Think of any typical teenager show. There’s probably a million examples on Netflix, you know the type. Where there exists a typical suburbia with the popular kids, the jocks, the small town feel in a not so small town, the drama. Now you know the kind of city I grew up in.
Welcome to Chino Hills, California. Chino Hills, ranked the 13th safest city to live in the United States, is where I had the pleasure of living for the past 17 years of my life. Looking back, it reminds me of a One Tree Hill kind of city, like High School Musical before everyone realized they don’t actually have to stick to the status quo.
I went to school at one of the two high schools in the city, where we had every type of stereotypical student. The jocks, the popular cheerleaders and dancers, the band geeks, the focused valedictorian. You name it, we had it. Known as the city that YouTube star Cameron Dallas is from (even though most of us share a dislike of him), Chino Hills is the epitome of a cliche suburban city.
We have had the scandalous teen pregnancies, teacher-student love affairs, Friday night lights with the student section roaring, the Instagram models that go on to be sponsored models, and the athletes who go on to be professional players.
In fact, some of our athletes have become so famous (see the Ball Brothers), they literally have their own reality TV show.
In the years I lived there, I experienced a bomb threat at my high school, a school cancellation due to a student crashing down the electric pole, someone winning the Powerball lottery at our local 7/11, and so many more unconventional and dramatic high school experiences, all of which reminded me of dramatic television shows.

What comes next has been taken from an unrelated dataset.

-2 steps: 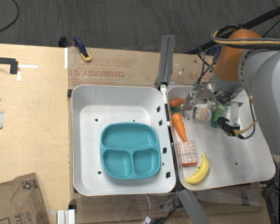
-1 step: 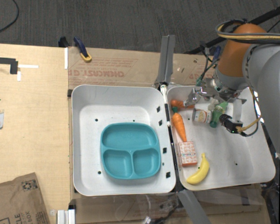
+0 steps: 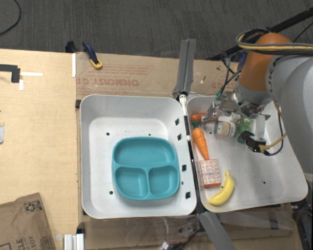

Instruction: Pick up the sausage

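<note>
The sausage [image 3: 197, 117] looks like a short reddish-orange piece lying near the back left corner of the right bin [image 3: 277, 187], just above the carrot's top. My gripper [image 3: 216, 111] hangs low over the back of that bin, right next to the sausage on its right side. The wrist and cables hide the gripper's tip. Nothing can be made out between its fingers.
In the right bin lie an orange carrot [image 3: 200, 142], a small pink-and-white box [image 3: 209, 173], a yellow banana [image 3: 222, 191], and a white bottle [image 3: 225, 129] with a green item [image 3: 244, 132] under the wrist. The left bin [image 3: 94, 145] holds a teal divided plate [image 3: 146, 167].
</note>
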You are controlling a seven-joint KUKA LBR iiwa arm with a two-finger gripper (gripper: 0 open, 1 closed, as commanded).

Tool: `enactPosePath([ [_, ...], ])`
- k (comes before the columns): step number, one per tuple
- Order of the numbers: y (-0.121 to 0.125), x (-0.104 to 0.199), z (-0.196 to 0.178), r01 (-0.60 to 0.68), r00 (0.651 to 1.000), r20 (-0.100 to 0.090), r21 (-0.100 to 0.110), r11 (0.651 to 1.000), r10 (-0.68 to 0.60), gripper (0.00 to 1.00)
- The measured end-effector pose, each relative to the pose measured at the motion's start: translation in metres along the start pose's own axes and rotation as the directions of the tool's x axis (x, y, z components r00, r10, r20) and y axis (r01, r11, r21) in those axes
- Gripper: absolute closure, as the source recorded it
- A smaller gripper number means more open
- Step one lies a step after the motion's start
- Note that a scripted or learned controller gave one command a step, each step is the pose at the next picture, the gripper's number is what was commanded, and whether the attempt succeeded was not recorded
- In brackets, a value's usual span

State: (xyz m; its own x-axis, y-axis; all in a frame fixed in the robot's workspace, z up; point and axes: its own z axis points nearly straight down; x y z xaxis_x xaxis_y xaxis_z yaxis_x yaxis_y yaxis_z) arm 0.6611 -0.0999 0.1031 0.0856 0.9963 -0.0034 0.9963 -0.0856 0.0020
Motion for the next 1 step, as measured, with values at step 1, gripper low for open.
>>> enactPosePath([
  [1, 0.0000, -0.0008, -0.0081, -0.001, 1.000, 0.001, 0.000, 1.000, 0.001, 1.00],
])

Although my graduating class alone was almost 740 students, the school and city itself felt small. It was virtually impossible to go anywhere without running into someone I knew, and everyone was somehow connected.
I remember having dinner with a group of people I had known since middle school and thinking to myself about how strange it was that all these people, many of whom had dated one another, used to be best friends with one another, hooked up with one another, and just had an obscure connection to one another in some way, were able to sit at a dinner table and laugh as though there was no intertwined history between them all.
It reminded me of a show like Gossip Girl, where the main characters, who all have these significant histories with each other, are still somehow able to maintain a love for and connection with one another. It truly amazed me yet somehow comforted me, and it made me appreciate the eccentricity of the city I grew up in.
In this “TV Show” like city, I was never one of the main characters; I was always more of an extra. I was the girl who went to the rivalry football games and cheered along, but I was never one of the cheerleaders on the field. I talked to some of the athletes in my classes, but I was never an athlete on the same level. Yet, I seemed to find my place in this city.
As disheartening and excluding as it could be sometimes, it was also home to some of my fondest memories. It was where I had my first crush, where I met my very best friend, and where my friends became my family.
And I know every part of it inside and out; I know the small corner tables of the Denny’s where the entire city goes after school dances, I know the streets on which I can speed because there are never any cops around, and I know that the best place to watch the sunrise is on the small hill behind the local Albertsons.
And now, I realize that no matter how far I or anyone else from Chino Hills goes, we will always be connected by the city we grew up in.